Big data is a big business, even if everyone working in the field actually hates the term. Some argue it’s too broad, others say it’s purposely all-encompassing.

U have to know when big data is good and when it is not. In terms of modeling (summarizing it) it is good when the dimensionality of your data is high. By dimensionality I mean the “columns” in a tabular data format. If I had a table of average temparature per year and country, dimensions would be country and temparature. If I had the number of brilliant people in those countries who do not believe global warming, that would be another dimension (would that column always be zero? hmm).

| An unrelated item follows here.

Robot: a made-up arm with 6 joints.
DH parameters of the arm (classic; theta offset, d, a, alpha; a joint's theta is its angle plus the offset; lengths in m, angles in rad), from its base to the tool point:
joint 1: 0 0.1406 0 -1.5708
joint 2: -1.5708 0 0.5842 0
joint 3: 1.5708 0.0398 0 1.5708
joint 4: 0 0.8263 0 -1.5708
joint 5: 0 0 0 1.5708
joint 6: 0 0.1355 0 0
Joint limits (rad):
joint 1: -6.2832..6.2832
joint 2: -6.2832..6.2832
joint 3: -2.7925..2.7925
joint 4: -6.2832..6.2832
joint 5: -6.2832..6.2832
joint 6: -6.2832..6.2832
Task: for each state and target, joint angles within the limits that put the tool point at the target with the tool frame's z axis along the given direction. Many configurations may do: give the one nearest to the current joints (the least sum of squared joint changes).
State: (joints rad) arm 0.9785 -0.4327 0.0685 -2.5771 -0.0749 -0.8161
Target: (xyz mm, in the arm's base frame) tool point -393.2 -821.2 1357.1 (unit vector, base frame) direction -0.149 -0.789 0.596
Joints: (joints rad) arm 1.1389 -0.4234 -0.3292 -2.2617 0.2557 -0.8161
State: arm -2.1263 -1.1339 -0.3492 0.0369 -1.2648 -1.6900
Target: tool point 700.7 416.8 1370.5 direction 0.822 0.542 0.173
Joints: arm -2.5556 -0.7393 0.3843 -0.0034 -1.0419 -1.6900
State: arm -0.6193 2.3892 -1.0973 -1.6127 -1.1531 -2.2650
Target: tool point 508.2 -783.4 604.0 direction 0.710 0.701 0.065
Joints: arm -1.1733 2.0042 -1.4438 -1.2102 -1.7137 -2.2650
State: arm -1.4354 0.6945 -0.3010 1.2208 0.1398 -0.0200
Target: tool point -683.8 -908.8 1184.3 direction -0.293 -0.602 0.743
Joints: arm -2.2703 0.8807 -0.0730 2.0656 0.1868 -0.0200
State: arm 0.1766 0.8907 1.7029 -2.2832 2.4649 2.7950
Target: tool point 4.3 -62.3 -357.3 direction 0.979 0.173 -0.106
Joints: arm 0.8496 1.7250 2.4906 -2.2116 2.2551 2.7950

Now intuitively it makes sense when these dimensions are in the thousands, millions or billions, having more data would show more combinations of them, and increase chances for pattern matching. Somewhat related to this, there was an argument started by Norvig of Google who said “more data beats better algorithm”. There were objections. It needs to remembered though Norvig deals a lot with natural language processing, and in those problems the dimensionality is naturally high. Every word in a language in essence becomes a dimension for NLP ppl. With problems with lower dimensions, more data might not make a difference, as data scientist from Netflix aptly demonstrated (he also answers Norvig in the presentation). He showed a graph too, it’s like, after 2 mil data points for this particular model, there is no improvement in accuracy.

And sometimes there are cases when the output of the processing is big; Google computes a rank for all pages on the Net, in that case the input is big because the output is big.